Hacker News new | ask | show | jobs
by gecko 1612 days ago
Generically, anything by Microsoft will historically have used UCS-2, and will use UTF-16 these days, so this is utterly unsurprising to me as an experienced Windows dev. Conversely, Linux (and POSIX, more generally) deciding that filename encoding is a per-filename and untracked thing is a bit lit, from my perspective. Point being: when it comes to handling unicode and foreign characters, just, like...always read the documentation. Assume nothing.
1 comments

Yep. Microsoft is the main reason for 2 of my favourite unicode links. https://utf8everywhere.org/ and https://simonsapin.github.io/wtf-8/

And, apparently it's mildly inaccurate to say it uses UTF-16... it's more like UCS-2 with UTF-16 hacked in, with no validation. Thus WTF-8.

No, it's UTF-16 with no validation at the kernel level. Invalid UTF-16 is also invalid UCS-2 as those code points were explicitly barred from use.

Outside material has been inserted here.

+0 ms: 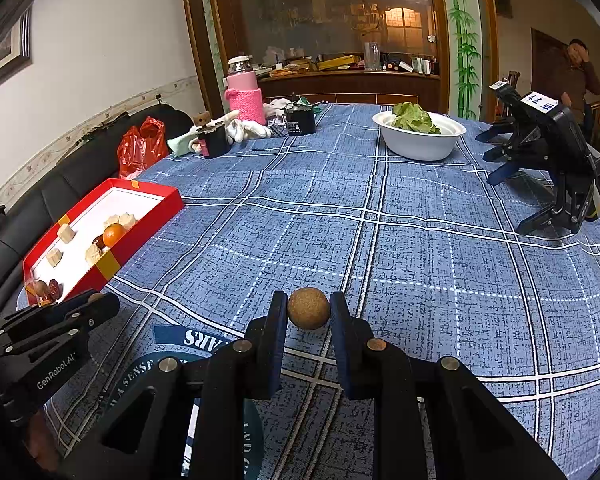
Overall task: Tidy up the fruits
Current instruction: 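Lift both brown nuts with both tools above the table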
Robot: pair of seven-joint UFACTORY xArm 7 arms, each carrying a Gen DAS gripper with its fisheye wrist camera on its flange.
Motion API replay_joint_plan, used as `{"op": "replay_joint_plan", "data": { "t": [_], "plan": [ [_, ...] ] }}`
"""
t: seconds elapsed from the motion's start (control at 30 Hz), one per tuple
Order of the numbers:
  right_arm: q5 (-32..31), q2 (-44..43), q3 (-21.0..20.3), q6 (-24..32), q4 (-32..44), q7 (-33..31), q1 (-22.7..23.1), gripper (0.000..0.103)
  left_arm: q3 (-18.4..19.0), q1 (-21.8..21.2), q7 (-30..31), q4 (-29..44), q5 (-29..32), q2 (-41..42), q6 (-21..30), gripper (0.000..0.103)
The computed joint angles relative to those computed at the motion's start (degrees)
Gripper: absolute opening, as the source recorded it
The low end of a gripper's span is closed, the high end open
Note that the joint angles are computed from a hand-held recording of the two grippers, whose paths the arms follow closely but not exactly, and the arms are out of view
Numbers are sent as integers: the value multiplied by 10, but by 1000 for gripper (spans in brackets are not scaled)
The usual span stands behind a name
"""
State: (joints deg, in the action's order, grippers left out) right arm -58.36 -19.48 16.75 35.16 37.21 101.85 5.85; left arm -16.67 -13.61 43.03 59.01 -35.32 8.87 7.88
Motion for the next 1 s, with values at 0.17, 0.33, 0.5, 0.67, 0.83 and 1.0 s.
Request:
{"op": "replay_joint_plan", "data": {
  "t": [0.17,0.33,0.5,0.67,0.83,1.0],
  "plan": [
    [1,4,0,3,2,-2,1,22,-2,3,6,0,-9,-1,3,21],
    [5,6,-2,8,5,-10,6,22,-2,8,22,3,-30,-3,12,21],
    [10,15,2,10,21,-25,13,22,5,8,30,10,-45,-4,17,21],
    [-1,44,6,12,59,-37,28,22,10,12,41,14,-64,-7,22,21],
    [-17,74,2,15,95,-42,50,22,19,16,43,21,-74,-7,25,21],
    [-22,95,-9,17,117,-48,71,22,24,21,46,26,-82,-7,30,21]
  ]
}}
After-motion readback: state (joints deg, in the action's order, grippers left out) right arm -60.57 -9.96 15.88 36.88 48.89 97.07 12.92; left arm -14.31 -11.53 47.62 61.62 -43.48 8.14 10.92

In practice, only malware will create such broken names. High level software (e.g. Microsoft's own VSCode) will not handle broken UTF-16. And indeed the in-built UTF-8 code page will lossily decode UTF-16 (unpaired surrogates are replaced with the Unicode replacement character).

Hm. Are you sure? Because the utf8everywhere article (and various microsoft related framework discussions) seem to suggest there's no validation anywhere. You can easily create partial codepoints and just hitting backspace in a text field can do it. That seems to imply there's no UTF-16 validation even at a higher level.

But I will readily defer to your expertise on this. I've not coded in microsoft land for like 18 years. MFC was my last experience in this, where I still have this vague memory of being shocked by an API returning an int32 and instructing on casting to a void pointer (overloaded response message). No wonder they had issues with 64 bit migration at the time.

Edit: cite on the utf8everywhere thing. "in plain Windows edit control (until Vista), it takes two backspaces to delete a character which takes 4 bytes in UTF-16. On Windows 7, the console displays such characters as two invalid characters, regardless of the font being used."

Maybe they've improved since though. But surely there's a lot of that baggage in the libraries.

I mean, Vista is ~15 years old at this point. If anything that's still part of Windows makes the backspace mistake then if nothing else it's impressive it's survived this long without being noticed.
Windows Vista came out fifteen years ago.